After reading some of the work of G&M, Keith Skene and Robert Ulanowicz I imagine this in a certain way following an extinction level event like the impact of a meteorite. Skene (who is very familiar with the work of G&M) argues that there is a thermodynamic framework for evolutionary tempo, where life diffuses into available ecological space. As he puts it, speciation occurs in the empty marketplaces, not in the crowded back-alleys. Opportunity, not competition, characterises this phase. A meteorite impact seems like such an opportunity. In my perspective this phase is similar to a situation of resource abundance as described by G&M when competitive interaction and stabilising selection are absent. According to Skene speciation slows when ecological space starts to become saturated. This in when competition and natural selection kick in. This is where Ulanowicz’s work on self-sustaining autocatalytic networks fits well into this narrative.
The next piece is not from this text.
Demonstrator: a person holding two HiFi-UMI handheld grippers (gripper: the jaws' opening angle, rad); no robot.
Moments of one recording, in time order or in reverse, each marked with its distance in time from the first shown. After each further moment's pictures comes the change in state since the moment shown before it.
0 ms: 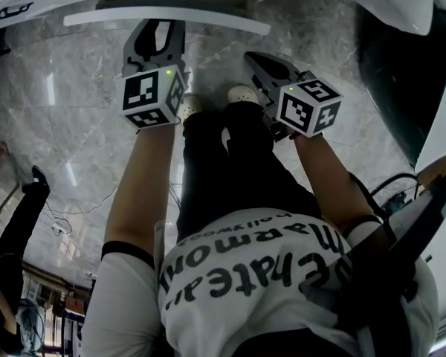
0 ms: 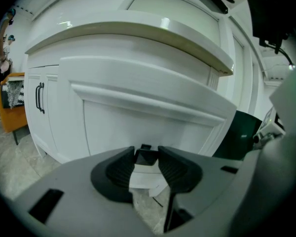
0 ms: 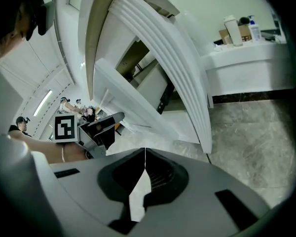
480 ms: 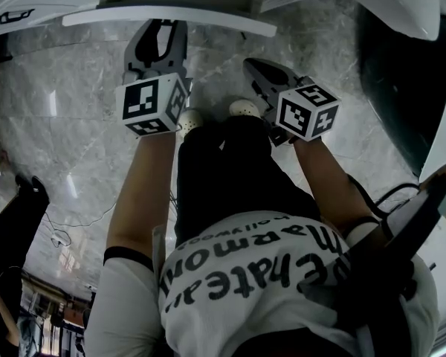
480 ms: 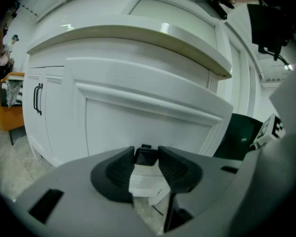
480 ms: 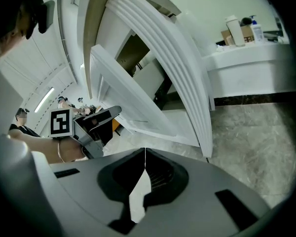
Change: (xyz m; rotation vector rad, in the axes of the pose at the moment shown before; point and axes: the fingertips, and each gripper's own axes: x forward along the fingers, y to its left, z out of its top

In autocatalytic networks disparate elements are joined in cycling systems. Ulanowicz defines autocatalysis as any manifestation of a positive feedback loop wherein the direct effect of every link on its downstream neighbour is positive. I imagine that when ecological space starts to become saturated such self-sustaining networks start to form. When (because of saturation of ecological space) these networks start to touch/overlap, competition among the associated configurations becomes the inevitable result. I view this as the moment when normal ecological communities (tree/host plus microbiome) start to form and enter in competitive interaction and stabilising selection.

This is how I imagine adaptation between Mats' flowers and pollinators.